By Angus Watson, CNN
Australian Prime Minister Anthony Albanese toured flooded areas in the southeastern state of Victoria on Sunday – as emergency services warned that waters of up to 12 meters were expected to inundate thousands of properties.
Albanese said the scenes were ‘devastating’ during his visit to the town of Bendigo and on a helicopter ride over the city of Rochester, where a 71-year-old man was found dead in a flooded yard Saturday.
“At the end of today, more than 100 ADF [Australian Defence Force] staff will be on the ground in Victoria,” Albanese told reporters.
ADF personnel are assisting with rescue, recovery and protection efforts against water levels expected to rise in the coming days.
Speaking alongside Albanese, Victorian Premier Daniel Andrews said 355 roads remain closed in Victoria due to flooding and “around 6,000” properties around the town of Mooroopna remain without electricity.

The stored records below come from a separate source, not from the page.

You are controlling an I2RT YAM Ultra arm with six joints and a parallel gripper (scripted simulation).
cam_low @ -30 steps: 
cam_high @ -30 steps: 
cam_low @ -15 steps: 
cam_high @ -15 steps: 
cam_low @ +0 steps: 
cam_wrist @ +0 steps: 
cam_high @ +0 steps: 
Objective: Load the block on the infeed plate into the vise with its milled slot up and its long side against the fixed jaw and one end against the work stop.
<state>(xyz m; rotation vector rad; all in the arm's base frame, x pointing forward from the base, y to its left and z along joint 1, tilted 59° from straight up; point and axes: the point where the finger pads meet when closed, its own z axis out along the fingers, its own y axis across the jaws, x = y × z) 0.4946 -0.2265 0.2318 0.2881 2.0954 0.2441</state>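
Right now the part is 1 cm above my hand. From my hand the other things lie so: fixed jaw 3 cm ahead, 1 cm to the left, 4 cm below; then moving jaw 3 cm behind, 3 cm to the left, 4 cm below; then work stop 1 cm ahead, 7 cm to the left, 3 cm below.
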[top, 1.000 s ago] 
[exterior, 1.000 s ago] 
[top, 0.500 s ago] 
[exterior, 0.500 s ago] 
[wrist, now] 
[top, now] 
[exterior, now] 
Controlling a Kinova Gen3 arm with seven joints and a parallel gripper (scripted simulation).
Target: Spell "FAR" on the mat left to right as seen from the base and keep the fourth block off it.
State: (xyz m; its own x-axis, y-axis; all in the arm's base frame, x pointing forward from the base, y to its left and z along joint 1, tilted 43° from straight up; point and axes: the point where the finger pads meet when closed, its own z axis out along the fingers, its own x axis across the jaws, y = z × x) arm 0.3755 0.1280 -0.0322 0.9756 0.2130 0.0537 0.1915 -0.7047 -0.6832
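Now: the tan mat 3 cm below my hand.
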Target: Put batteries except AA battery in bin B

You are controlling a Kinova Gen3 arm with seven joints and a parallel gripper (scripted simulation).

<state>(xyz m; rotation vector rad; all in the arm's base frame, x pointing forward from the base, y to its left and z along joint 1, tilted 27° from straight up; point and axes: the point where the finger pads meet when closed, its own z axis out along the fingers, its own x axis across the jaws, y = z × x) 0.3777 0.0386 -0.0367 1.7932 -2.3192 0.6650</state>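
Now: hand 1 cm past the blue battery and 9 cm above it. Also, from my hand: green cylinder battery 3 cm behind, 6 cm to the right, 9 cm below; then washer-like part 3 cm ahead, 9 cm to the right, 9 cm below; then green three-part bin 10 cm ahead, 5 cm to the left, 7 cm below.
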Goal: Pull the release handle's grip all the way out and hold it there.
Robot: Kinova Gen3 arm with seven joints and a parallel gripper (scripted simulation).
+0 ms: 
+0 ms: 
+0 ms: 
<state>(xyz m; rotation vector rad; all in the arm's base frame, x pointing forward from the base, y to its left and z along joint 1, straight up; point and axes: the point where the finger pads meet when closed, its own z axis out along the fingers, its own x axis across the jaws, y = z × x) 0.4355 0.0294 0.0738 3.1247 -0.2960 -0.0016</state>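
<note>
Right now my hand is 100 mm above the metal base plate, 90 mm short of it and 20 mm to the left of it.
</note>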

“There’s a really big challenge there – just the amount of water and the levels it’s reaching,” Andrews said.
Emergency warnings are in effect in and around the Shepparton area, including a ‘too late to leave’ warning for residents.
Flood waters in this area are expected to reach 12.2 meters, which would inundate more than 7,000 properties, Tim Wiebusch of the Victoria State Emergency Service said on Sunday.

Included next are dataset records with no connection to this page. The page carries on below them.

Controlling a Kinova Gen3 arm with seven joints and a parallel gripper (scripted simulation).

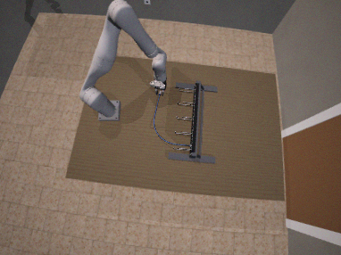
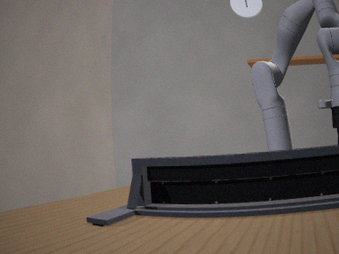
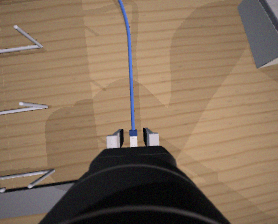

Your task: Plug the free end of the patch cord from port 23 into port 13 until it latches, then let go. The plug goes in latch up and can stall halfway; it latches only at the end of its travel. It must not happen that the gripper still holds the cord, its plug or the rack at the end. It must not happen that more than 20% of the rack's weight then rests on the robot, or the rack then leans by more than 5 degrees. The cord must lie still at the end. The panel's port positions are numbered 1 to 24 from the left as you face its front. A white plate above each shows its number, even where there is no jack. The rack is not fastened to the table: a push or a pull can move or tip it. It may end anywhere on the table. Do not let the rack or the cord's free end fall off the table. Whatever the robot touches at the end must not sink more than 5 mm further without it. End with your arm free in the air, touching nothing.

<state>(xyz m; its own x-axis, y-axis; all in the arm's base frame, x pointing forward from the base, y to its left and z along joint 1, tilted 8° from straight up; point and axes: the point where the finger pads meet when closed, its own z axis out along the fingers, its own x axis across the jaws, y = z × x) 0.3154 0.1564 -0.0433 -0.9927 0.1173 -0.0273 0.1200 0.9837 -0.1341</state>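
Right now my hand is 10 mm to the right of the free-end plug and 10 mm above it.
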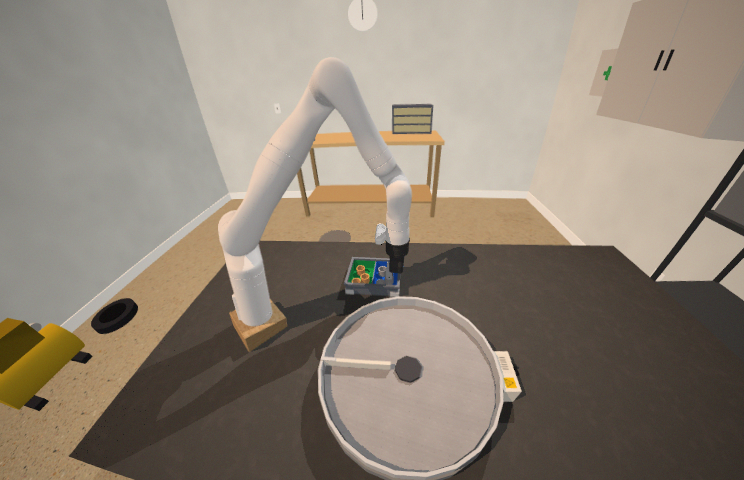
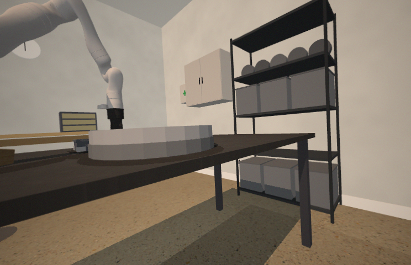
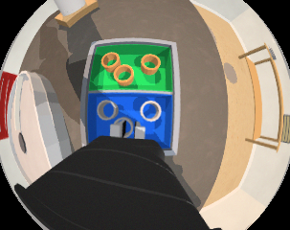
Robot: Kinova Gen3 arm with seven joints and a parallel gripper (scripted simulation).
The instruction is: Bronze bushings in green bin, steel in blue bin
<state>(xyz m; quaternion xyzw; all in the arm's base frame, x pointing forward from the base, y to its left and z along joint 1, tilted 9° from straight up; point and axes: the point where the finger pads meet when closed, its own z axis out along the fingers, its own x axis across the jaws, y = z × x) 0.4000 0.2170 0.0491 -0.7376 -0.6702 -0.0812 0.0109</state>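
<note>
My gripper is now 60 mm past the green bin. From my hand the other things lie so: turntable 60 mm ahead, 360 mm to the right, 20 mm above.
</note>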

The 71-year-old’s death on Saturday brought to two the number of people killed in flooding in southeastern Australia last week.

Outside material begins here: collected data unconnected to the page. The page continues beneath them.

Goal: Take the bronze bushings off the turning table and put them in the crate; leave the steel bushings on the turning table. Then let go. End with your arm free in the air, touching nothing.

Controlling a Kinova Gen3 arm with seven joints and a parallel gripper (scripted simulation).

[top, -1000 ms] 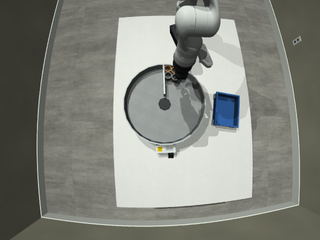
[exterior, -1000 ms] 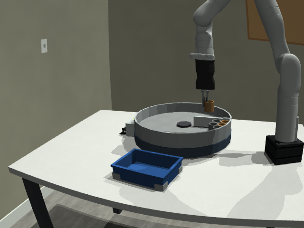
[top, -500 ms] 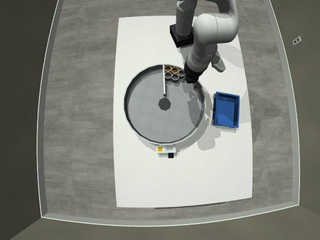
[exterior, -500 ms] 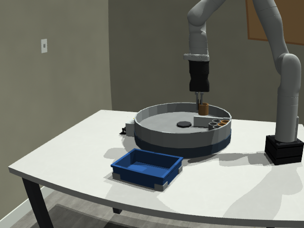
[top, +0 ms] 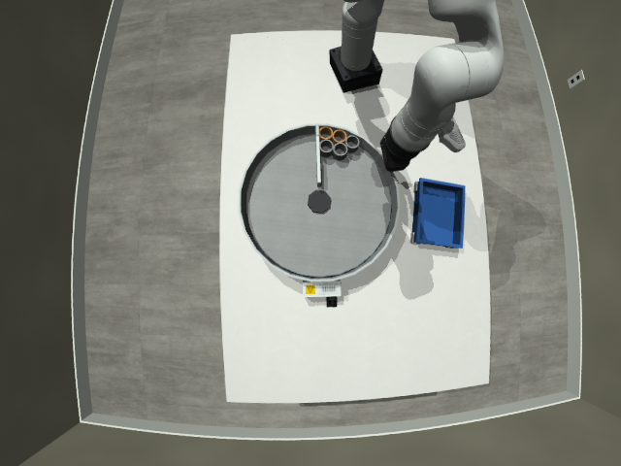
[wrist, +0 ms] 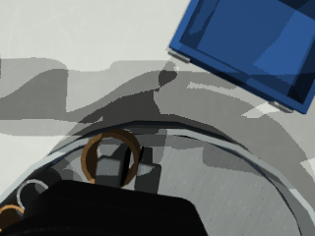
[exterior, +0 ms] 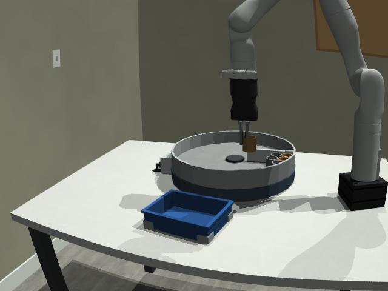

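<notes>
Right now the blue crate is 13 cm ahead of my hand, 16 cm to the left of it and 16 cm below it. From my hand the other things lie so: round turning table (4 cm ahead, 19 cm to the right, 13 cm below).
</notes>
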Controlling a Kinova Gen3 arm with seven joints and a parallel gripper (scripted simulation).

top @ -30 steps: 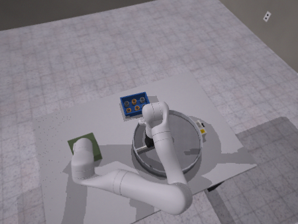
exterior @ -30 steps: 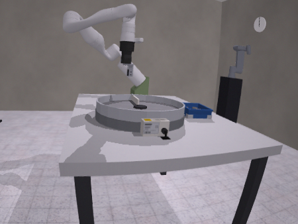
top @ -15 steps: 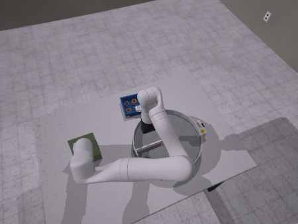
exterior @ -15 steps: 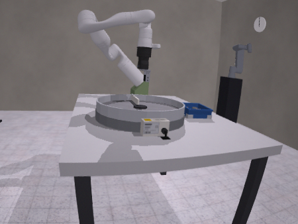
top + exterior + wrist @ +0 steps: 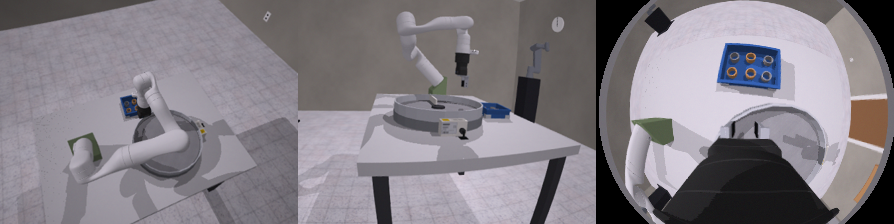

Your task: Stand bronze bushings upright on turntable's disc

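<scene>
Now: hand 1 cm short of the crate, 18 cm to the right of it and 14 cm above it. From my hand the other things lie so: turntable 12 cm ahead, 16 cm to the right, 12 cm below; turntable disc 10 cm ahead, 16 cm to the right, 11 cm below.
</scene>
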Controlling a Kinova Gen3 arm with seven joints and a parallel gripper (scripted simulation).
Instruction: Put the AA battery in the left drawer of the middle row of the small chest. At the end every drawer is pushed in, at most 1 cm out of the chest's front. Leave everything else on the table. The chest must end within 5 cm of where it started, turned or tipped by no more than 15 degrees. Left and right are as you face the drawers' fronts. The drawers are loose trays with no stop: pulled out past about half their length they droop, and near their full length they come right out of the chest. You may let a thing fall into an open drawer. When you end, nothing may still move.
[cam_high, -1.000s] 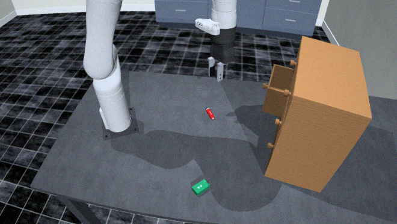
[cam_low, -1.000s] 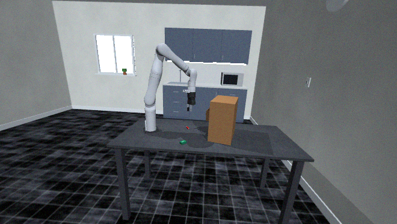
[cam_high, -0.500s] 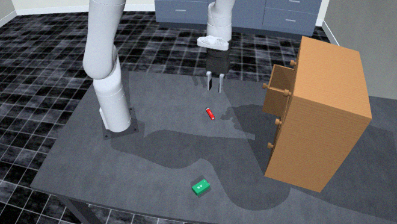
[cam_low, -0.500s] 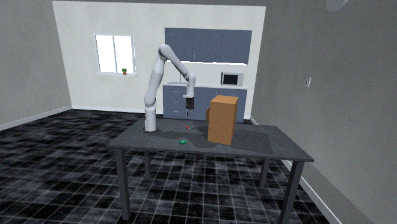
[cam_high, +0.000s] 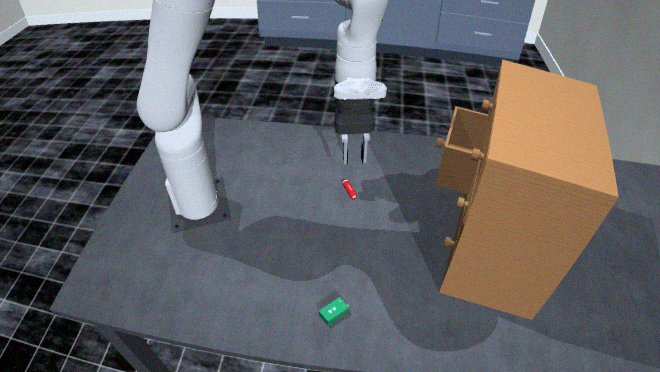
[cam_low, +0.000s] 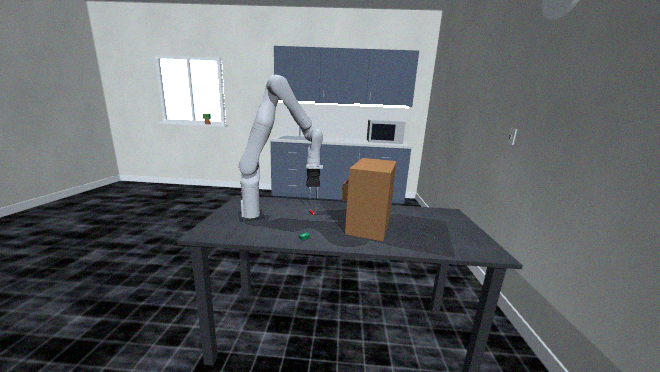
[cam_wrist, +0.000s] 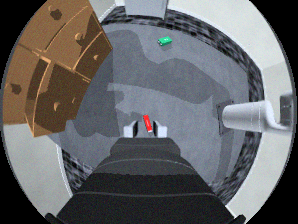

On October 11, the body of a 46-year-old man was discovered in a submerged vehicle near Bathurst in New South Wales.
Victoria Police say the exact circumstances surrounding the 71-year-old’s latest death remain unclear.
Hundreds of people have already been rescued, according to Wiebusch, who warned that more evacuation orders will be issued in the coming days.
Wild weather beat Australia recently. Historic rainfall, brought on by La Niña conditions, has caused rivers to swell beyond their banks and left thousands homeless.
Speaking on Saturday, Andrews had said the number of flooded homes and isolated communities “will almost certainly increase as we see the peak of flooding”.